What you are asked to do:
Leave every picture out, and retype all the remaining records exactly.
=== Section Start ===
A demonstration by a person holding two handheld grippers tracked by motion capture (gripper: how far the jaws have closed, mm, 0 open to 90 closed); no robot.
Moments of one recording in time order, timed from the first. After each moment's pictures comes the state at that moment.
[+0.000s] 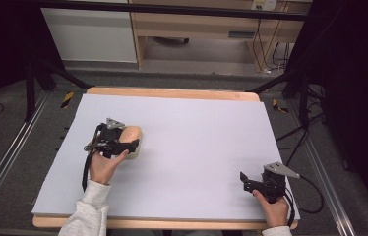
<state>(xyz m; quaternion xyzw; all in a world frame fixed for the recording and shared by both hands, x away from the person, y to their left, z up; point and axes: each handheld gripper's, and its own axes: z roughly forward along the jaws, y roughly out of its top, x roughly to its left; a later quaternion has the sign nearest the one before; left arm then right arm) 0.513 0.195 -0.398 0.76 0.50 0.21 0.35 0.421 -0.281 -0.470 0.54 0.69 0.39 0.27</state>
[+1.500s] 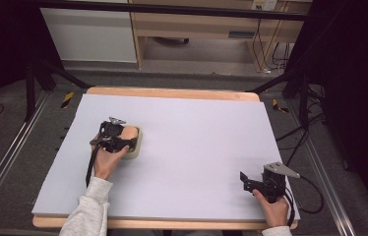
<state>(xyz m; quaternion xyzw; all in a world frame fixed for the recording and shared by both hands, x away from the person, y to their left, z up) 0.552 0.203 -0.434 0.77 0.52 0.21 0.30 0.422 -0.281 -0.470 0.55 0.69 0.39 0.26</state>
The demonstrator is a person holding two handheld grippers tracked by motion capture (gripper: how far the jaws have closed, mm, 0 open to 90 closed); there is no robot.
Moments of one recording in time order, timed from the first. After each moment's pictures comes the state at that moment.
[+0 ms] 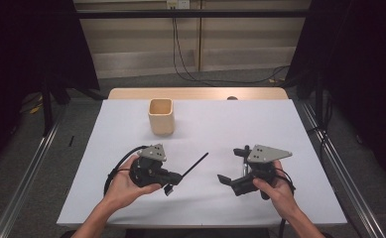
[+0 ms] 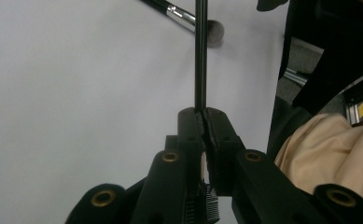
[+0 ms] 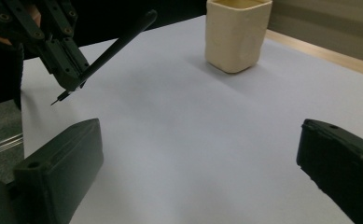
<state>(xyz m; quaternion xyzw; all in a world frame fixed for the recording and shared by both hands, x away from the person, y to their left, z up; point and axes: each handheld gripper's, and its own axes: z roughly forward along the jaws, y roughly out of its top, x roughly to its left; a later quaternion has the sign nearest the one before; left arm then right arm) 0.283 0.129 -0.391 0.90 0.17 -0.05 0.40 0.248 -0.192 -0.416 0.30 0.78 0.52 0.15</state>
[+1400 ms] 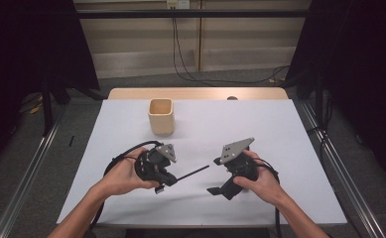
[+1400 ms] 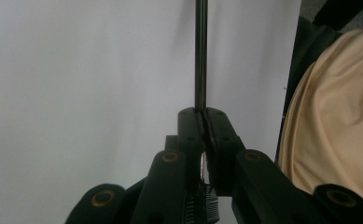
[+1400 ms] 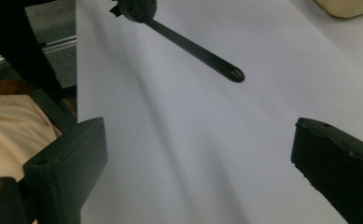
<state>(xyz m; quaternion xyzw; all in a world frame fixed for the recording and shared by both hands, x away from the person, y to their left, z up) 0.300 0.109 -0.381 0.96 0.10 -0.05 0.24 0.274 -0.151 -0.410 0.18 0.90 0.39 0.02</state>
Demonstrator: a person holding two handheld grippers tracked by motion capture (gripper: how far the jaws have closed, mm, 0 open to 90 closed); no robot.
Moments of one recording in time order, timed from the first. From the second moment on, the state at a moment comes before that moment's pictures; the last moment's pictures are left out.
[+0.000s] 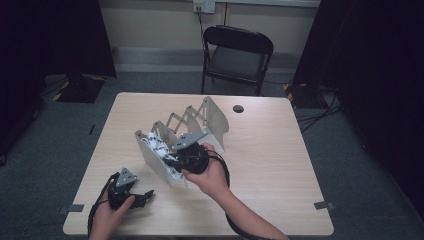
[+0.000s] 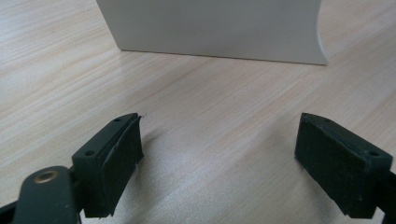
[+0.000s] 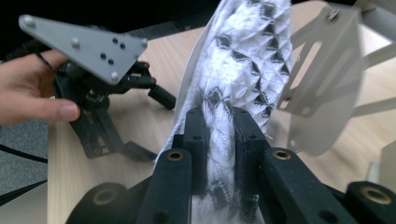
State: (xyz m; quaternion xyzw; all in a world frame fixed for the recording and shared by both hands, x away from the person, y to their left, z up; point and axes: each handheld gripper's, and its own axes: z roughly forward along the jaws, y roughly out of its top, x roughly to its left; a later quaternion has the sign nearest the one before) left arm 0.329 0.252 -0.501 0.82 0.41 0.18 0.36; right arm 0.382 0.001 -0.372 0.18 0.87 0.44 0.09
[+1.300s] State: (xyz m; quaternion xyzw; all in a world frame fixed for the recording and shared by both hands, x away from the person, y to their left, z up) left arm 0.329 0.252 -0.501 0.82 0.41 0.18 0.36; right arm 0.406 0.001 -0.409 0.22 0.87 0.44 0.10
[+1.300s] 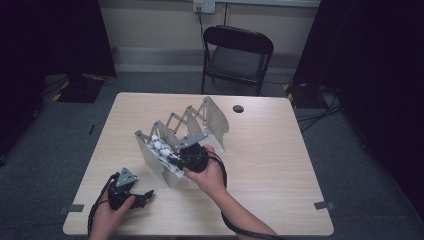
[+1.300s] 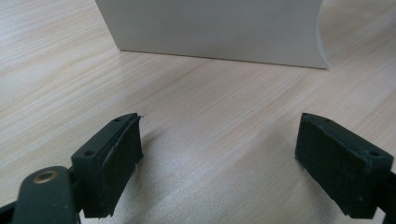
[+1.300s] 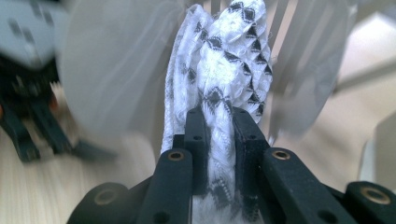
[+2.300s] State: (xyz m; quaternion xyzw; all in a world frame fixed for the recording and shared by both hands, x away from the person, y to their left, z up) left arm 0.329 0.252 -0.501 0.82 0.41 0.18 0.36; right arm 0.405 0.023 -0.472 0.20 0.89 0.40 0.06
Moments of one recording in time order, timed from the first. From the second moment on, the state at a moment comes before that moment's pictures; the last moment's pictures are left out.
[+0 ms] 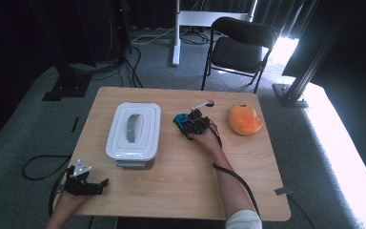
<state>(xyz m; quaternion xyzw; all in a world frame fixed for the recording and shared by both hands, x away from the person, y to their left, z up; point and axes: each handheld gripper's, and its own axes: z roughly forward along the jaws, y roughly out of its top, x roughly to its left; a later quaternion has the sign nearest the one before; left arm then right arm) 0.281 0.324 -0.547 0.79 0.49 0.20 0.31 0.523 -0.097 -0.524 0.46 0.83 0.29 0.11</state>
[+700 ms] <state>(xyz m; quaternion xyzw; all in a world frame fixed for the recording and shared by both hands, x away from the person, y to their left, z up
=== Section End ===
The completed task:
A demonstration by a person holding two handheld grippers tracked by motion capture (gripper: how far the jaws have closed, mm, 0 open to 90 closed); no robot.
Moments of one recording in time order, timed from the first. After each moment's pictures comes the state at that moment.
[+0.000s] 
<state>(xyz m; quaternion xyzw; all in a world frame fixed for the recording and shared by both hands, x away from the person, y to their left, z up; point and axes: each handheld gripper's, and its own axes: z roughly forward along the jaws, y roughly out of its top, x roughly to its left; a later quaternion has the sign nearest the one before; left arm then right arm) 0.513 0.195 -0.398 0.76 0.50 0.21 0.35 0.421 -0.281 -0.470 0.54 0.69 0.39 0.27</state>
[+1.500s] 
<state>(xyz m; quaternion xyzw; all in a world frame fixed for the recording and shared by both hands, x away from the person, y to their left, z up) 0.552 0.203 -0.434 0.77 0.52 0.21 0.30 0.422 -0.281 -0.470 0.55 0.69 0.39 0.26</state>
The demonstrator is a person holding two handheld grippers tracked by motion capture (gripper: how far the jaws have closed, mm, 0 open to 90 closed); there is no robot.
Moments of one recording in time order, timed from the first. After each moment's pictures comes the state at that moment.
[+0 ms] 
[+0 ms] 
[+0 ms] 
<state>(xyz m; quaternion xyzw; all in a world frame fixed for the recording and shared by both hands, x away from the person, y to their left, z up; point and axes: each handheld gripper's, and its own axes: z roughly forward along the jaws, y roughly out of its top, x roughly to its left; a later quaternion has the sign nearest the one before; left arm then right arm) 0.283 0.129 -0.391 0.90 0.17 -0.05 0.40 0.248 -0.192 -0.416 0.30 0.78 0.52 0.15</state>
[+1400 ms] 
[+1400 ms] 
[+1400 ms] 
<state>(xyz m; quaternion xyzw; all in a world frame fixed for the recording and shared by both hands, x away from the person, y to their left, z up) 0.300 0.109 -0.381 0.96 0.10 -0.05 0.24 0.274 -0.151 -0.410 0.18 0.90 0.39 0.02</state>
Demonstrator: a person holding two handheld grippers tracked by motion capture (gripper: how far the jaws have closed, mm, 0 open to 90 closed); no robot.
Moments of one recording in time order, timed from the first. From the second moment on, the state at a moment comes before that moment's pictures; the last moment's pictures are left out.
[+0.000s] 
[+0.000s] 
[+0.000s] 
State: (xyz m; quaternion xyzw; all in a world frame fixed for the recording and shared by both hands, x away from the person, y to their left, z up; point and axes: each handheld gripper's, and its own axes: z roughly forward along the jaws, y roughly out of its top, x roughly to its left; a later quaternion has the sign nearest the one before) left arm 0.329 0.252 -0.501 0.82 0.41 0.18 0.36; right arm 0.382 0.001 -0.372 0.18 0.87 0.44 0.09
[+1.300s] State: (xyz m; quaternion xyzw; all in a world frame fixed for the recording and shared by both hands, x away from the person, y to their left, z up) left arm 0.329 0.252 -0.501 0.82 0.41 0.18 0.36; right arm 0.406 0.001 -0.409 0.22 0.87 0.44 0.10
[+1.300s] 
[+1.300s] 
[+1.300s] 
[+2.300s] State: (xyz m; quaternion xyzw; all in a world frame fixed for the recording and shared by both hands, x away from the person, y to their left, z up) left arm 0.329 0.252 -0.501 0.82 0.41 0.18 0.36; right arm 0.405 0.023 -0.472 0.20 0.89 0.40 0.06
Moments of one recording in time order, timed from the first. From the second moment on, the state at a moment comes before that moment's pictures; the last moment's pictures are left out.
[+0 ms] 
<state>(xyz m; quaternion xyzw; all in a world frame fixed for the recording and shared by both hands, x away from the person, y to their left, z up; point and axes: each handheld gripper's, and its own axes: z roughly forward along the jaws, y roughly out of its top, x roughly to its left; a later quaternion has the sign nearest the one before; left arm then right arm) 0.281 0.324 -0.547 0.79 0.49 0.20 0.31 0.523 -0.097 -0.524 0.46 0.83 0.29 0.11</state>
[+700 ms] <state>(xyz m; quaternion xyzw; all in a world frame fixed for the recording and shared by both hands, x away from the person, y to their left, z up

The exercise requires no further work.